# [EXERCISE OBJECTIVE]
Your output should be the entries below, from the first line up to and including the line with "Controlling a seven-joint", reproduced exactly and with no other lines.
* * * * *
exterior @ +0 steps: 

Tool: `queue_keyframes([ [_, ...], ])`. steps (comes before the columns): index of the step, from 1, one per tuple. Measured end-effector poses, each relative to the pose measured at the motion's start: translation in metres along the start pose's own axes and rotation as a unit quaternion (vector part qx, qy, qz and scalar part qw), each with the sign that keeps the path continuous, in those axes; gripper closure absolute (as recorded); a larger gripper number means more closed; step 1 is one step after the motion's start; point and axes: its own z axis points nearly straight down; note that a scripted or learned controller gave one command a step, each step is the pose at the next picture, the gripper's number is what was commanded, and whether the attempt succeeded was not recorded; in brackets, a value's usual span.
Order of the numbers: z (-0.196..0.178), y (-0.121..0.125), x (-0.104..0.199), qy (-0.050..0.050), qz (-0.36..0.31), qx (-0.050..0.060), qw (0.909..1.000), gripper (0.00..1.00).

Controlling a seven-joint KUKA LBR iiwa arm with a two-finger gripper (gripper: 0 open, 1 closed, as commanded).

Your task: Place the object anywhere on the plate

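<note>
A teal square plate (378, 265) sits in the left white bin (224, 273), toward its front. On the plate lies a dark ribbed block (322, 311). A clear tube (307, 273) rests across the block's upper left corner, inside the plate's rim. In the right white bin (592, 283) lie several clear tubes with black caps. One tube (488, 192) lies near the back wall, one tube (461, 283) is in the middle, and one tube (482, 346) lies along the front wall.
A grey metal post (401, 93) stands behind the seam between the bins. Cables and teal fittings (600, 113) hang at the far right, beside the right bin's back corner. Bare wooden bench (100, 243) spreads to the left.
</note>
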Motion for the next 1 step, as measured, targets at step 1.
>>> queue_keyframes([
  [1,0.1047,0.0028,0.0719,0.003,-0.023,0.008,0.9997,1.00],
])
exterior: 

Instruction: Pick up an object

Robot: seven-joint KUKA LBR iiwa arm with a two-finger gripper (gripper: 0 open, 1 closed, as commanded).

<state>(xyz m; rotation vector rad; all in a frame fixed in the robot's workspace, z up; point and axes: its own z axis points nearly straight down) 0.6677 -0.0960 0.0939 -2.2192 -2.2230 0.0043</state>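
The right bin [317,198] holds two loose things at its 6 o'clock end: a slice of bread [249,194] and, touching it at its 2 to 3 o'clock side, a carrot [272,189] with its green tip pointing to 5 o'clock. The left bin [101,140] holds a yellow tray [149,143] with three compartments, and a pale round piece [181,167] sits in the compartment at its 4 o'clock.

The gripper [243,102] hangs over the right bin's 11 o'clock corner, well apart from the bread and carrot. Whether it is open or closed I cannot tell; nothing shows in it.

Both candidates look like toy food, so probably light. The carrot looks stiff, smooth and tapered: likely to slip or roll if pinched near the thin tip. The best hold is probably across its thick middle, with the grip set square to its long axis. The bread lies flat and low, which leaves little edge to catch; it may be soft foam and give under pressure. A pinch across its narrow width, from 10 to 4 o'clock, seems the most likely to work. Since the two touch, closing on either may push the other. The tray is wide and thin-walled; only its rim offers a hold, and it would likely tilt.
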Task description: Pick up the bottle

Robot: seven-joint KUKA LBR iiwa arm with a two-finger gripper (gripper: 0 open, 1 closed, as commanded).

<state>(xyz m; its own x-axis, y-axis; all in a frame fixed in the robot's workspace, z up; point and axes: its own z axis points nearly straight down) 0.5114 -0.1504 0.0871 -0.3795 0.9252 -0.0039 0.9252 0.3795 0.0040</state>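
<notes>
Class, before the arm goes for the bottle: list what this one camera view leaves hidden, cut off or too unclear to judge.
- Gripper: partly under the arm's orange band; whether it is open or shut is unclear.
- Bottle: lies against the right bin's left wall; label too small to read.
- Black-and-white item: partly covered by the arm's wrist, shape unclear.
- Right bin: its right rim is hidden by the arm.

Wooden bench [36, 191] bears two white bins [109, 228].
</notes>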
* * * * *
# [TASK OUTPUT]
exterior @ +0 steps: 

Tool: `queue_keyframes([ [_, ...], ])`. steps (comes before the columns): index of the step, from 1, one per tuple. Measured end-effector poses, each relative to the pose measured at the motion's start: translation in metres along the start pose's own axes and rotation as a unit quaternion (vector part qx, qy, qz and scalar part qw), each with the sign that keeps the path continuous, in those axes; gripper closure absolute (as recorded); a larger gripper number means more closed; step 1 is one step after the motion's start; point and axes: its own z axis points nearly straight down; note that a scripted or learned controller gave one command a step, each step is the pose at the next picture, the gripper's number is what was commanded, and whether the attempt succeeded was not recorded; in brackets, a value's usual span.
Order of the numbers: z (-0.196..0.178), y (-0.121..0.125), x (-0.104..0.199), qy (-0.050..0.050), qz (-0.36..0.31), qx (-0.050..0.060), qw (0.909..1.000), gripper (0.00..1.00).

Controlling a seven-joint KUKA LBR iiwa arm with a two-finger gripper (gripper: 0 open, 1 closed, as commanded).

No further output is expected for this exercise.